• Problem to solve
Write out the opening lines of the data word for word, up to and including the line with "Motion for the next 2", and leave every picture and every later line out.

• Information supplied
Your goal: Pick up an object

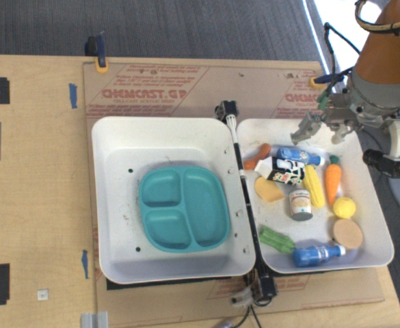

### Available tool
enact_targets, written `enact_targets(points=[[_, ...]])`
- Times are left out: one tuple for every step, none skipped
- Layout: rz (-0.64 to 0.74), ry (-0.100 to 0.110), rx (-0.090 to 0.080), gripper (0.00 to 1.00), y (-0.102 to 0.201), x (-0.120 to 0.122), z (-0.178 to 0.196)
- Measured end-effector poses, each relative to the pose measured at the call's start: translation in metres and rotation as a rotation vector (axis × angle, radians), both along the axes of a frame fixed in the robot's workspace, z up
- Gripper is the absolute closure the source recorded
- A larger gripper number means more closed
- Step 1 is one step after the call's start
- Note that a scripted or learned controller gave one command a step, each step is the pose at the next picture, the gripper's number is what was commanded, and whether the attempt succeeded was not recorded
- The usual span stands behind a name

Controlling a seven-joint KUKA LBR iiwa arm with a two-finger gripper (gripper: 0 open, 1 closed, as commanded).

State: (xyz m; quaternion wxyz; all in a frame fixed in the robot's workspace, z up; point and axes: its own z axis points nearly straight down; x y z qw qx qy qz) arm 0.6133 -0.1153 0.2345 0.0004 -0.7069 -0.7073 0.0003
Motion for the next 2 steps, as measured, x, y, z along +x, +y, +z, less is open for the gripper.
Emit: enact_targets(points=[[0.017,0.002,0.001,0.0,-0.015,-0.048,-0.136],[0.017,-0.003,0.0,1.0,-0.015,-0.047,-0.125]])
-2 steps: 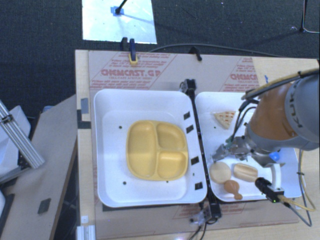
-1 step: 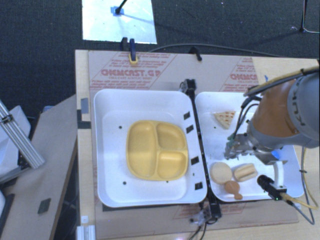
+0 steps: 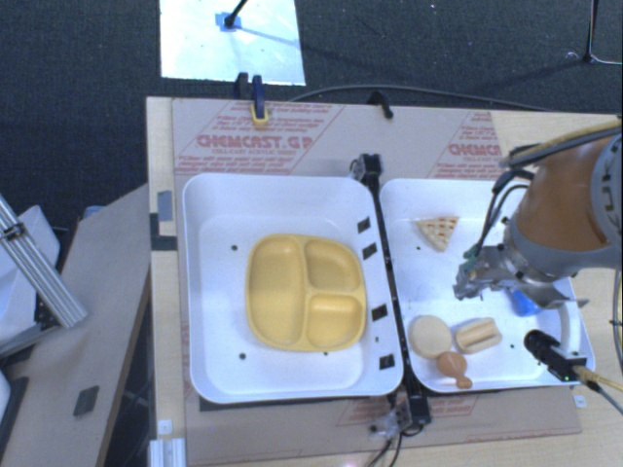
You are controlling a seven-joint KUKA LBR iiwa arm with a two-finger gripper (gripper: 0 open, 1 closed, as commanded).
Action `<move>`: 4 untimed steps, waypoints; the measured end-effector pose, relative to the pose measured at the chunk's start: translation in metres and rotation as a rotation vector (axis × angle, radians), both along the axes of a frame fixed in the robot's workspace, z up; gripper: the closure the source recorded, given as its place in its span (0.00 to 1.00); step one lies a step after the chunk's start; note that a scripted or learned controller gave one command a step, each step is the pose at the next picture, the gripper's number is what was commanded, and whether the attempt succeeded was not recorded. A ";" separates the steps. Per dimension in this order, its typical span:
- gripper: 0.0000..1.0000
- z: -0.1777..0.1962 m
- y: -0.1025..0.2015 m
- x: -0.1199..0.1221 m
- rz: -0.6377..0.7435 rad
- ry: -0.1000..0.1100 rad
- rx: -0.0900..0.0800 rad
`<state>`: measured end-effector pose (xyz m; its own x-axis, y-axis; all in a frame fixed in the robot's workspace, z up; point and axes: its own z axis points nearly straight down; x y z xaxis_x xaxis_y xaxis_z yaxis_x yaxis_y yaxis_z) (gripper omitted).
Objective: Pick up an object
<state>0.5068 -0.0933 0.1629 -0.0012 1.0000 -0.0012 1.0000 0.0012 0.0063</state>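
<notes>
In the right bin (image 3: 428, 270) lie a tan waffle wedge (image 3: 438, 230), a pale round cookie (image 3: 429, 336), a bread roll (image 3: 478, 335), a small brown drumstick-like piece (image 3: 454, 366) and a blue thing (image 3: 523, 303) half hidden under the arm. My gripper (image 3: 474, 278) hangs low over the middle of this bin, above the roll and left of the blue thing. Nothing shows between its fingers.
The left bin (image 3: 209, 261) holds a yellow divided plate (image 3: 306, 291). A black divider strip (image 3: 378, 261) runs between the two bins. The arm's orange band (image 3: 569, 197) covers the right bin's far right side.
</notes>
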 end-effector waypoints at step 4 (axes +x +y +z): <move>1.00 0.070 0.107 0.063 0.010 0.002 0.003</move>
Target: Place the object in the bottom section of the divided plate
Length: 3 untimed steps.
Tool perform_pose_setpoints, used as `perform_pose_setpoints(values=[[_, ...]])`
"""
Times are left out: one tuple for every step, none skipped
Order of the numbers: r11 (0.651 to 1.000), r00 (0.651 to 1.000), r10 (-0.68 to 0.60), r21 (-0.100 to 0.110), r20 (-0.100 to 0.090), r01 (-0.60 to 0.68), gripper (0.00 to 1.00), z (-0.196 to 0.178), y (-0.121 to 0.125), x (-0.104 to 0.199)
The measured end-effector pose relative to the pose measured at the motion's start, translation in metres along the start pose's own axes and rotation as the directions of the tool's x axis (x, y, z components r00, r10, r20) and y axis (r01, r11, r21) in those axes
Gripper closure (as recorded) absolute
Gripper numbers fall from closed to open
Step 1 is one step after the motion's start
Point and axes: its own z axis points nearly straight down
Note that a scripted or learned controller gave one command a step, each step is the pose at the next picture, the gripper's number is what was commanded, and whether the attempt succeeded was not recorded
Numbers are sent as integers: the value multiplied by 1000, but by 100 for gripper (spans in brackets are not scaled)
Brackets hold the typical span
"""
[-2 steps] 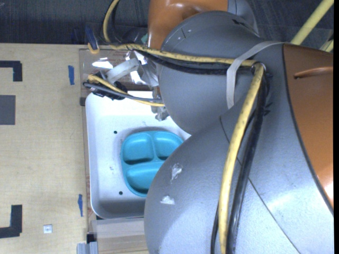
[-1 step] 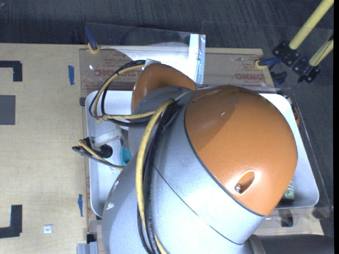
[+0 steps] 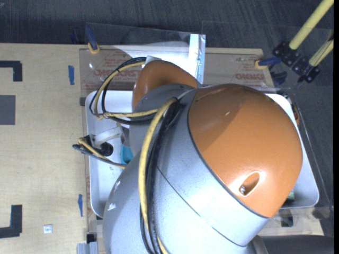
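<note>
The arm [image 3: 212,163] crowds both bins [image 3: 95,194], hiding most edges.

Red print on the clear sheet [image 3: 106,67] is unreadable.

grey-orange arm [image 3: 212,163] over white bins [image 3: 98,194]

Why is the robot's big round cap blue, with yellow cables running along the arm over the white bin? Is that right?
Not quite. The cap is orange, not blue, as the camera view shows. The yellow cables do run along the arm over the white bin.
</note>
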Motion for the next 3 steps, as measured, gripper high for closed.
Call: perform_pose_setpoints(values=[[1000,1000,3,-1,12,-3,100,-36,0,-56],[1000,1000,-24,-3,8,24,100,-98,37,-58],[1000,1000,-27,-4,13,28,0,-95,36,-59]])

• Answer below
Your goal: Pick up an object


### Available tool
enact_targets, written `enact_targets(points=[[_, ...]])`
- Times are left out: one tuple for every step, none skipped
- Layout: rz (-0.64 to 0.74), ry (-0.100 to 0.110), rx (-0.090 to 0.080), gripper (0.00 to 1.00), y (-0.102 to 0.201), x (-0.120 to 0.122), z (-0.178 to 0.196)
- Measured end-effector poses, each relative to the pose measured at the call's start: translation in metres and rotation as a rotation vector (axis × angle, radians), both along the axes of a frame fixed in the robot's workspace, z up
- Gripper is the absolute closure the source recorded
- A larger gripper number means more closed
- Step 1 is one step after the call's start
- Note that a scripted or learned controller gave one command a step, each step is the pose at the next picture, the gripper's number is what was commanded, and whether the attempt succeeded was not recorded
- The usual span stands behind a name

Controlling a seven-joint KUKA LBR iiwa arm with a two-finger gripper (gripper: 0 open, 1 closed, as commanded).

State: (xyz m; quaternion wxyz; all in a frame fixed in the robot's workspace, z up; point and axes: its own z axis points nearly straight down; x y z qw qx qy qz) arm 0.6133 -0.1153 0.2345 0.0004 -0.7069 -0.7073 0.0003
Motion for the next 2 steps, as measured, x, y, z along +x, +y, +z, less is open for the gripper.

There is no more to the exercise.